Partnership arrangements such as this also facilitate our goal of increasing community awareness, acceptance and inclusion of people with an intellectual disability, an effect we believe benefits both those people and the community around them. In addition, the local community will benefit from having a now unusable eyesore restored into a vibrant, active community service which will encourage community and volunteer participation. We look forward to working together, for example, with the local volunteer Landcare Group in restoring the landscape of the site. Our own Employment Service runs a gardening and maintenance service employing a number of our clients and they are looking forward to assisting with this, along with our Community Network Group (parents, siblings and other interested supporters) and our corporate and individual volunteers who all rally together to support the Home's endeavours.
The Need for the new purpose-modified premises:
Our Community Access Programme desperately needs to find a new home for some of our Day Service programmes as they are currently spread over a number of smaller sites that are inadequate to their needs.

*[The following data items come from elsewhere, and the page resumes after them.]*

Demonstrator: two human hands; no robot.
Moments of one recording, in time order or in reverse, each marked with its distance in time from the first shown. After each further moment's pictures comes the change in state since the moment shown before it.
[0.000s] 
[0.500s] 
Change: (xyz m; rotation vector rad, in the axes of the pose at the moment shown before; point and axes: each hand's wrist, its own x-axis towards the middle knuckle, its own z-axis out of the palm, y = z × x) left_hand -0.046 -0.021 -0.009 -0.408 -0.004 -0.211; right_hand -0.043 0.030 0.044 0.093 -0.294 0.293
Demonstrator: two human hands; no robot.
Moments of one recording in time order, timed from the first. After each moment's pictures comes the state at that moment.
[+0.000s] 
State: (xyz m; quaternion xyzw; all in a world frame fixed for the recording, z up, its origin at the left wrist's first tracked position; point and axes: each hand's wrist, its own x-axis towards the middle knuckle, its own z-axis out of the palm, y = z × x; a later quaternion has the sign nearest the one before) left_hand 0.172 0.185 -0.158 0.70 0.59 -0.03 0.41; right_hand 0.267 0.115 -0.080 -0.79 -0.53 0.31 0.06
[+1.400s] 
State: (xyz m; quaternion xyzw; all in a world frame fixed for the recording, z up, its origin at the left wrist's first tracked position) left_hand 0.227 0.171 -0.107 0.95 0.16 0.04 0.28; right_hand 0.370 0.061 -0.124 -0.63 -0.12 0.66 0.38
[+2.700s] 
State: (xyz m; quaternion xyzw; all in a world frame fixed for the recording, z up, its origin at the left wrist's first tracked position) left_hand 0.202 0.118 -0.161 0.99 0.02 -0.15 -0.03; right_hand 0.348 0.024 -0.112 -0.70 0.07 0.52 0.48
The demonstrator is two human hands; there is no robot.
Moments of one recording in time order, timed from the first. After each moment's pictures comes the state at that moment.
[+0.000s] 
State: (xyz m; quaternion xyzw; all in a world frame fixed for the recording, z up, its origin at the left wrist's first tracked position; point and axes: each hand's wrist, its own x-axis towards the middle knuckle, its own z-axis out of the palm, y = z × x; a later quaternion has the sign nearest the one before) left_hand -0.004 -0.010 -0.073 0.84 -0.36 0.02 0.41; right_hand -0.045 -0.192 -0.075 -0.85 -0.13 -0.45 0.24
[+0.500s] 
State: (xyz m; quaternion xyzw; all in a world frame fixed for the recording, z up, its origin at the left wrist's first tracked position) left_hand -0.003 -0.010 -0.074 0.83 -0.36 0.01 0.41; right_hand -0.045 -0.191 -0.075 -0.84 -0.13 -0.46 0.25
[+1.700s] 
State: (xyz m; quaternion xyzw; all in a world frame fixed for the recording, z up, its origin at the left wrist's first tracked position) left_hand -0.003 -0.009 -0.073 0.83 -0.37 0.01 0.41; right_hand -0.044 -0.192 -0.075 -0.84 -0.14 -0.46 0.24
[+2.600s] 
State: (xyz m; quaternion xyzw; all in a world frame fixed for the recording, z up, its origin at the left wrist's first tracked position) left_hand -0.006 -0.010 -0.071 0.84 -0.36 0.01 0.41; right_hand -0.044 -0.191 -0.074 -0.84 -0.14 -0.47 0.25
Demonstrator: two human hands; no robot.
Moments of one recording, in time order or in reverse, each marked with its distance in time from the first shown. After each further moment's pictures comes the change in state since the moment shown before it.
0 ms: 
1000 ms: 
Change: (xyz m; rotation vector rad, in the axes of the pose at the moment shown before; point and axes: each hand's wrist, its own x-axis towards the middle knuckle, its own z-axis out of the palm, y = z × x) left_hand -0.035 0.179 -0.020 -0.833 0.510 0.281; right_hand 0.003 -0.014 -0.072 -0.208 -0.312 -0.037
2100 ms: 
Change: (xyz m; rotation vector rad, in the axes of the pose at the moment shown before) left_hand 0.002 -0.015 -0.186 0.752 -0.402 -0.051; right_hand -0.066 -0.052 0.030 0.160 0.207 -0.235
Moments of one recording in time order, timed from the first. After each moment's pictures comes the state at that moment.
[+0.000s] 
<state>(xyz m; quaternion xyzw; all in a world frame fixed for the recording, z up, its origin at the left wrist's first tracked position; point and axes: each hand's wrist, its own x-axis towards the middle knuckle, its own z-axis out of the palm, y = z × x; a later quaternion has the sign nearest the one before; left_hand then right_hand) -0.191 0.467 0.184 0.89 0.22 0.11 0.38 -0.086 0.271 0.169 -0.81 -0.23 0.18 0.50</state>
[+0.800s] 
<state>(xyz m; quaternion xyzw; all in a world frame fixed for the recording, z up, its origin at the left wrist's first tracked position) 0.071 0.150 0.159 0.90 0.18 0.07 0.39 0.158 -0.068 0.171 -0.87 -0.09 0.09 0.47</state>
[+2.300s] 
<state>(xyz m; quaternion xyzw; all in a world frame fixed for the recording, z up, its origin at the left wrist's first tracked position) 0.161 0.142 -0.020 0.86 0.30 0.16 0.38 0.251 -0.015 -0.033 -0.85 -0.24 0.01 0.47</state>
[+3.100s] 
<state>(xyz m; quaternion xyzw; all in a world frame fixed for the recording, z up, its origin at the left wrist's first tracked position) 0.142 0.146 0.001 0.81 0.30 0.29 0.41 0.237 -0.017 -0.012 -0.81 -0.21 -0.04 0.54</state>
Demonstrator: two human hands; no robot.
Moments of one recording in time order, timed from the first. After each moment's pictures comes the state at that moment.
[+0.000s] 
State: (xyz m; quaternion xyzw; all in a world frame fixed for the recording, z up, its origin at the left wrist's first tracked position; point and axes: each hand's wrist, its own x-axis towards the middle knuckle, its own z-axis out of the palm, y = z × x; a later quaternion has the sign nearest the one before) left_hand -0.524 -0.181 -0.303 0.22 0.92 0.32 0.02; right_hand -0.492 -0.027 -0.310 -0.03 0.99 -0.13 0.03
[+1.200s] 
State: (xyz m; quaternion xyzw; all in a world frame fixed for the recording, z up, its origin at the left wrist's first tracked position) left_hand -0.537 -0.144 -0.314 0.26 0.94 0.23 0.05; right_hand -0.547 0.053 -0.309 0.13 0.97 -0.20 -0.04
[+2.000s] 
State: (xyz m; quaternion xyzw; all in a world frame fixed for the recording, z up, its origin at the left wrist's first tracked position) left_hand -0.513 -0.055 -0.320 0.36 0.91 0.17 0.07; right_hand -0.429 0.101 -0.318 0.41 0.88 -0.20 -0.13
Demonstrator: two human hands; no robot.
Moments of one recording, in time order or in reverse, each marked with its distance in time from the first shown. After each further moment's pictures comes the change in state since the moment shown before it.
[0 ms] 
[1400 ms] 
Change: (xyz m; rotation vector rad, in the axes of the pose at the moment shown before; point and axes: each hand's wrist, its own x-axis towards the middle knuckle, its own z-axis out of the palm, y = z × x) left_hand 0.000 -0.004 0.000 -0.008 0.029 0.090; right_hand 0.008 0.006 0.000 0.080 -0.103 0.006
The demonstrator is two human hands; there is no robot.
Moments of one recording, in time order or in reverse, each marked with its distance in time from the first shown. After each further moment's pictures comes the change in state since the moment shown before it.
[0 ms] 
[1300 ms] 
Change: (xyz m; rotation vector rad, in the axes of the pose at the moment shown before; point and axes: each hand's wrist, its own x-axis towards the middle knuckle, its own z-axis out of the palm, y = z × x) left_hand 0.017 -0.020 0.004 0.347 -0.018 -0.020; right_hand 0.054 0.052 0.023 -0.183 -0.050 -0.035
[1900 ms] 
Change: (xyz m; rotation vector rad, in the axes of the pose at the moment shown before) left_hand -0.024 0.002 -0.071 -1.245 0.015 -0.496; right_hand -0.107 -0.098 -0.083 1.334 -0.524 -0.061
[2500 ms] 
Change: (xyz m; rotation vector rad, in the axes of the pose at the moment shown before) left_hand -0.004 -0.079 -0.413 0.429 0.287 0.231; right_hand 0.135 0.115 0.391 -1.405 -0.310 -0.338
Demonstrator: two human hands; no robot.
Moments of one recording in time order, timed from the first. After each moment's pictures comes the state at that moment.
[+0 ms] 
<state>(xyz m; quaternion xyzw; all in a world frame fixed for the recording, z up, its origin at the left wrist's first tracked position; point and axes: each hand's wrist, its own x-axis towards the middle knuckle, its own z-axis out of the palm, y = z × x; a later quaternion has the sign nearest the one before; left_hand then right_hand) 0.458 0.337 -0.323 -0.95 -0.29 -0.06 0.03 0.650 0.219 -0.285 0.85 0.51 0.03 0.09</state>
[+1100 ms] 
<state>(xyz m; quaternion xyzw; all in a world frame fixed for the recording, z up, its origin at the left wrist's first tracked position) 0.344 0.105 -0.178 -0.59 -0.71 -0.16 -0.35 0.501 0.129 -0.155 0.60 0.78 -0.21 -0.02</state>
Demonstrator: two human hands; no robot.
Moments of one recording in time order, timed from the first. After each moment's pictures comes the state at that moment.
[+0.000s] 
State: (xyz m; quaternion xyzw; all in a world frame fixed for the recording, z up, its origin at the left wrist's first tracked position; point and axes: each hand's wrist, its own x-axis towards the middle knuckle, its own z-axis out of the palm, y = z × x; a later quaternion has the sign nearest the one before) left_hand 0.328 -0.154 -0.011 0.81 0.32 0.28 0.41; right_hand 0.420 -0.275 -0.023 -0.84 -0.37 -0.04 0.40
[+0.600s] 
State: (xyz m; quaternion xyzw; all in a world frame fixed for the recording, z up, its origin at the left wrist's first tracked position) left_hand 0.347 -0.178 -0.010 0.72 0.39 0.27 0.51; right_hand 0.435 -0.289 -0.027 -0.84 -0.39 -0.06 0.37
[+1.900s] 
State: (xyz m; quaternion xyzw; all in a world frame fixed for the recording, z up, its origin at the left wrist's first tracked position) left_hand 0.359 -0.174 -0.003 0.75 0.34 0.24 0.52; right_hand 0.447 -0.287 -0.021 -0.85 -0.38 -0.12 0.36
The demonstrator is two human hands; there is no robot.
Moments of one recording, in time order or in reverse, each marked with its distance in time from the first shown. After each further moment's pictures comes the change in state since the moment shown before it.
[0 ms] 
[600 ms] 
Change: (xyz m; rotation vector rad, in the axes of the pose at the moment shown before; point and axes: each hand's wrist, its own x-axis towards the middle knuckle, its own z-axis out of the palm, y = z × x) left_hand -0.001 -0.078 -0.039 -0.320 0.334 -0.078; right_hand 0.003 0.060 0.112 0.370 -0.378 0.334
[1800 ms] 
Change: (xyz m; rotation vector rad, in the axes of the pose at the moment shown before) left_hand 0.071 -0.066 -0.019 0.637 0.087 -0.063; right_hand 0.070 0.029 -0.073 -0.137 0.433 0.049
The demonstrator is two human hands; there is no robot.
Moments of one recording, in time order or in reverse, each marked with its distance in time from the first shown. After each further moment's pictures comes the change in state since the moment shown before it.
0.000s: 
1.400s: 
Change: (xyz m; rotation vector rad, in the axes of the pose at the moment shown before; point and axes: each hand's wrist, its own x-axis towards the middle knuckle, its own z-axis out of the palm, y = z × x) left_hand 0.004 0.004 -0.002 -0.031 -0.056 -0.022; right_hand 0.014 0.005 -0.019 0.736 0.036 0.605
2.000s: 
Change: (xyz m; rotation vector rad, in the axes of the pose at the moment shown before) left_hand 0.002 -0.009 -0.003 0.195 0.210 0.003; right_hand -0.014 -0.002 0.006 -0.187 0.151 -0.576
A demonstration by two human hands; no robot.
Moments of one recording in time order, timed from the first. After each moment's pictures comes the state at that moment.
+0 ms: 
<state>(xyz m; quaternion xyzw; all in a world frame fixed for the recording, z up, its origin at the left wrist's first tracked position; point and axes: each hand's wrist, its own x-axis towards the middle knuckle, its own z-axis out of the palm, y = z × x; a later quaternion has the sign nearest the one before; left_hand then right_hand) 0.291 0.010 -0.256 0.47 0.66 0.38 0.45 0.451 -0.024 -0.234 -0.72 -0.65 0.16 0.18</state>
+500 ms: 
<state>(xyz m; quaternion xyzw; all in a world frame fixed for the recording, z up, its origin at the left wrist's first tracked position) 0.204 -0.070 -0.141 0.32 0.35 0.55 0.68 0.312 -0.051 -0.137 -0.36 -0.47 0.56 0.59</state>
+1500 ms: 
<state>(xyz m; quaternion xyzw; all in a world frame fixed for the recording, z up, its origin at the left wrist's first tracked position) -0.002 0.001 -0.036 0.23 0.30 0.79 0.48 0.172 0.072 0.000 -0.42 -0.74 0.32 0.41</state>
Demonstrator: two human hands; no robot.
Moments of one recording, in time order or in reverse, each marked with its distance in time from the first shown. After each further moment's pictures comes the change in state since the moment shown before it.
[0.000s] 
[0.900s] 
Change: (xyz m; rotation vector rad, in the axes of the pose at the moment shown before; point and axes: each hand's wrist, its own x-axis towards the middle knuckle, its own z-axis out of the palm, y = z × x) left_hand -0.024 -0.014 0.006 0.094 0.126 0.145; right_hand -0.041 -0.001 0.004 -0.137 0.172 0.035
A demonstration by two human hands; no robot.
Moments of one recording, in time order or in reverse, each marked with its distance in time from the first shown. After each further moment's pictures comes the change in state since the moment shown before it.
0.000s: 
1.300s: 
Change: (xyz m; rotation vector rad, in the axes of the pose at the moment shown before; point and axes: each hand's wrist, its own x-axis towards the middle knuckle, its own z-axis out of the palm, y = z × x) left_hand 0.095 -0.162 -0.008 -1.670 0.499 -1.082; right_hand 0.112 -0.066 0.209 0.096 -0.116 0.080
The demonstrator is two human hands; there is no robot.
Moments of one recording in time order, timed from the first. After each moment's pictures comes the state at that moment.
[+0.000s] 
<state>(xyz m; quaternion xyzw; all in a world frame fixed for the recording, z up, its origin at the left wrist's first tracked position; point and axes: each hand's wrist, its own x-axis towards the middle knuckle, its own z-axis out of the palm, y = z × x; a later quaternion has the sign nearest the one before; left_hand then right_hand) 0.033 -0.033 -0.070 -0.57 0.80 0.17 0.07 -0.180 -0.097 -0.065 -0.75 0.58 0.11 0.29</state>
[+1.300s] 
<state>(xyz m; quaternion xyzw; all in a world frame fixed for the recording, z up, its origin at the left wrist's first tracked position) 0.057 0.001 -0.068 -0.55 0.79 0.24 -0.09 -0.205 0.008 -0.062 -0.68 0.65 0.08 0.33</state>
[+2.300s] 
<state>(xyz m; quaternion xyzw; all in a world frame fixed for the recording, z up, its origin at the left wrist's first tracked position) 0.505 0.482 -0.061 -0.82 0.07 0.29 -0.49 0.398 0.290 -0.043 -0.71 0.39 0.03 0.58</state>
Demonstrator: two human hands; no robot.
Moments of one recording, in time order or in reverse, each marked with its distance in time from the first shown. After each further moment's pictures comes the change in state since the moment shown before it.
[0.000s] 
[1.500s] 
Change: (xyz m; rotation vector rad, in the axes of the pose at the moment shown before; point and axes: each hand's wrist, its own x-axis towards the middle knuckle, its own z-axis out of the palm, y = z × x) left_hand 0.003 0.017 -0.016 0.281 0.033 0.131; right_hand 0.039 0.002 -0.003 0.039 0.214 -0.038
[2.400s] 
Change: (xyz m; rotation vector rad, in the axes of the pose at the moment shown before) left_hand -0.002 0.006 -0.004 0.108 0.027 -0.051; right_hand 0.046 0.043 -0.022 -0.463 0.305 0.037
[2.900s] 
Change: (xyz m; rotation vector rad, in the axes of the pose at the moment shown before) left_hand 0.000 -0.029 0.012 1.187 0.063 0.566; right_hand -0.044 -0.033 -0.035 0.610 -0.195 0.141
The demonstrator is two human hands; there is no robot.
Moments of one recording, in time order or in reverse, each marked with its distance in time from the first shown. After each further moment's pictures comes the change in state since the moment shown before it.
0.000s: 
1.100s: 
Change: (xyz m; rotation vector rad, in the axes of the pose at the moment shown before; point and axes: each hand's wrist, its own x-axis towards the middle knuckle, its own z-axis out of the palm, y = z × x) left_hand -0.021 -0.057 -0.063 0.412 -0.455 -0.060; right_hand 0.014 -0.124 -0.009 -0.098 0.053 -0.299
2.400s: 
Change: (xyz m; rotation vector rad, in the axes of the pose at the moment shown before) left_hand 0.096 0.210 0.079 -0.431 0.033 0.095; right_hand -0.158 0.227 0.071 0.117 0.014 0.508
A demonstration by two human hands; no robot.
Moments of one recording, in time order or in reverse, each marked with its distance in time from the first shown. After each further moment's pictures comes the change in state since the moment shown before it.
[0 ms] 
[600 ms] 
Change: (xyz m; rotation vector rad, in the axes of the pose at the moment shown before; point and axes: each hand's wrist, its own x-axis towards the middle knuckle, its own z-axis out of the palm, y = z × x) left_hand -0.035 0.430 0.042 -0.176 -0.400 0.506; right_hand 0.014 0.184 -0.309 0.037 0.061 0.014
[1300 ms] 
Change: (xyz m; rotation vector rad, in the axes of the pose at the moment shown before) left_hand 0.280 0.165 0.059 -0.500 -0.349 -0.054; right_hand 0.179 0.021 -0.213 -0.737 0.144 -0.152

We are currently completing an expression of interest with the local Ku-ring-gai Council regarding a partnership arrangement in which they will provide us with a long-term, reduced rent lease over a Council owned property and we will carry out the necessary upgrading and modifications to enable us to provide this vital community service.
Most of the funding received by the Home is in the form of "block funding" for accommodation and "all of life" care. This means that we receive no direct funding to run Day Service programs for those people who are unable to work. We originally instituted such Community Access programs for the clients who lived in our institutional accommodation from within our own budget because we believed that they were essential to the development and dignity of our clients. We continue to maintain this view and to strive for these programs to be meaningful opportunities for skills and relationship development, not merely "day care for adults".
People using Day Service programs by definition have moderate to very high support needs. For a service to engage these clients in any meaningful way, staffing levels need to be high and appropriate, specialist equipment (such as lifting slings, change tables, wheelchair-modified vehicles etc) needs to be provided. To maintain a quality service cost effectively then, the best expense for us to minimise is the cost of the premises where the service operates. Our services currently operate out of premises rented on the open rental market (and therefore subject to its vagaries) and modified for our special needs at our own (considerable) expense. We receive no government funding whatsoever for this purpose.